山 → (音)サン、(訓)ヤマ; 川 → (音)セン、(訓)カワ

花 → (音)カ、(訓)ハナ; 白 → (音)ハク、(訓)シロ

 

韓国語、ベトナム語、中国語の方言などでも一部訓読みを行ったが、日本語の場合は、大幅に、徹底的にこれを活用した。

 

4.漢語に大いに依存する。

 

中国の古典、書籍からどんどん単語を借りて、漢語に近い発音で読むと同時に訓読みの語も作っていった。

 

特に明治になって、西洋の書物を翻訳する際に、漢字を組み合わせて、際限なく、単語を作った。
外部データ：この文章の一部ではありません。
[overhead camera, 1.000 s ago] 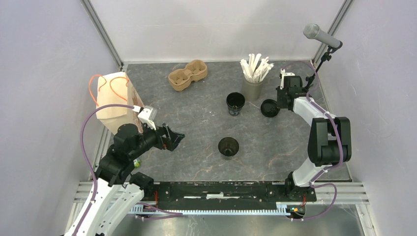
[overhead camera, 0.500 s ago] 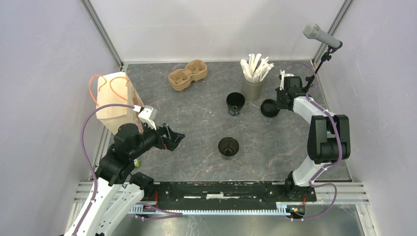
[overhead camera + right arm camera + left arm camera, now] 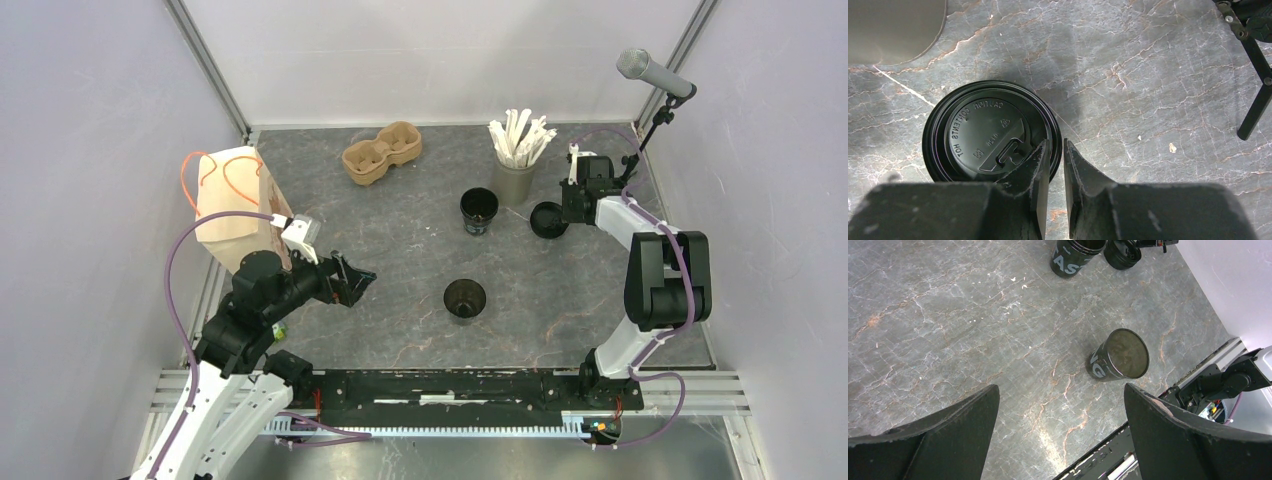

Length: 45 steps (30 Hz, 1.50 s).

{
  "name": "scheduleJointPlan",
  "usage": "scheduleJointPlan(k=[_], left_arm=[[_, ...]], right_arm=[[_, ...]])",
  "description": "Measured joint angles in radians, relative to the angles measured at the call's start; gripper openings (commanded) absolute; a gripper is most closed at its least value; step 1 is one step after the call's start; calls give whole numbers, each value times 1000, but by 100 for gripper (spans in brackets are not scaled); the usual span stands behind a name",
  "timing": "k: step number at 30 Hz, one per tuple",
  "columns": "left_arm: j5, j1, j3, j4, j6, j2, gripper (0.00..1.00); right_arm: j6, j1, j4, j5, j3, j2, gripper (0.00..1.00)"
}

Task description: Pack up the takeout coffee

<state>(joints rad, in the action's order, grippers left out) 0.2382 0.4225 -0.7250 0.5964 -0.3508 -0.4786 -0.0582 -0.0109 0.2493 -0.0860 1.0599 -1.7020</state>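
Two lidless black paper cups of the takeout coffee stand on the table, one mid-table (image 3: 465, 298) (image 3: 1120, 360) and one farther back (image 3: 479, 211) (image 3: 1073, 255). A round black lid (image 3: 546, 219) (image 3: 985, 132) lies flat to the right of the far cup. My right gripper (image 3: 563, 213) (image 3: 1056, 144) is down at the lid's right edge. Its jaws are nearly together, one finger over the lid and one outside, pinching the rim. My left gripper (image 3: 362, 283) (image 3: 1060, 387) hovers wide open and holds nothing, left of the near cup.
A grey cup of white sticks (image 3: 515, 165) stands just behind the far cup and the lid. A brown pulp carrier (image 3: 381, 152) sits at the back. A paper bag (image 3: 232, 205) stands at the left edge. A microphone stand (image 3: 655, 110) rises at the back right.
The right arm has shifted only very slightly at the lid. The lid, the cups and the left arm stay where they were.
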Motion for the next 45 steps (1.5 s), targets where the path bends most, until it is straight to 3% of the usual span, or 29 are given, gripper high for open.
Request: scheduleJointPlan(k=[10,22,45], left_arm=[[0,0,0,0,0,-2,100],[0,0,0,0,0,-3,100],[0,0,1,0,0,-3,100]], right_arm=[[-1,0,0,4,0,-7,18],[0,0,0,4,0,-15,0],[14,-35,16,-60,0,79,0]])
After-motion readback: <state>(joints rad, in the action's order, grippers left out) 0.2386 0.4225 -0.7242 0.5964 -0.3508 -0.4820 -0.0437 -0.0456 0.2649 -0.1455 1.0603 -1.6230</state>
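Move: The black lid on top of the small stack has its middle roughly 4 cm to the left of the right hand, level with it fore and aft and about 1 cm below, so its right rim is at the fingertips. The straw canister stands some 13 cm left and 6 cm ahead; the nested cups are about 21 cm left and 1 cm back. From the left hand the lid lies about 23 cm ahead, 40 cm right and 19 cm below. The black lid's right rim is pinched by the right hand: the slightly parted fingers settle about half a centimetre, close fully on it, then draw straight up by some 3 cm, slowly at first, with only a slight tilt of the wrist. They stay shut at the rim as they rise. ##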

漢字とその意味が大事で、発音に気を向けることはなかった。同音異義語がほかにあって、迷うかも知れないなどと考える余裕はなかった。

 

そのことの功罪について言えば、罪も大きく、また、利点も大きかった。「功」については、まったく新しい技術、研究、処置などを表す単語をすぐに作ることができ、表面的にはその単語が理解しやすく、覚えやすかったこと。かなりの誤解はあったにしても、そのすそ野の広さゆえに医学も、工業技術もどんどん西欧に追いついていくことができた。

 

「罪」については、中国語にそのような漢字の組合せがあろうがなかろうが、お構いなしに、どんどん単語(字音語:主に漢字2字で、音読みをする単語)を作って、他の言語に比べて異常なまでに同音異義語の多い体系にしてしまったこと。この漢語(字音語)を読み書きする教育もたいへんである。ほかにもあるが、次の機会に譲りたい。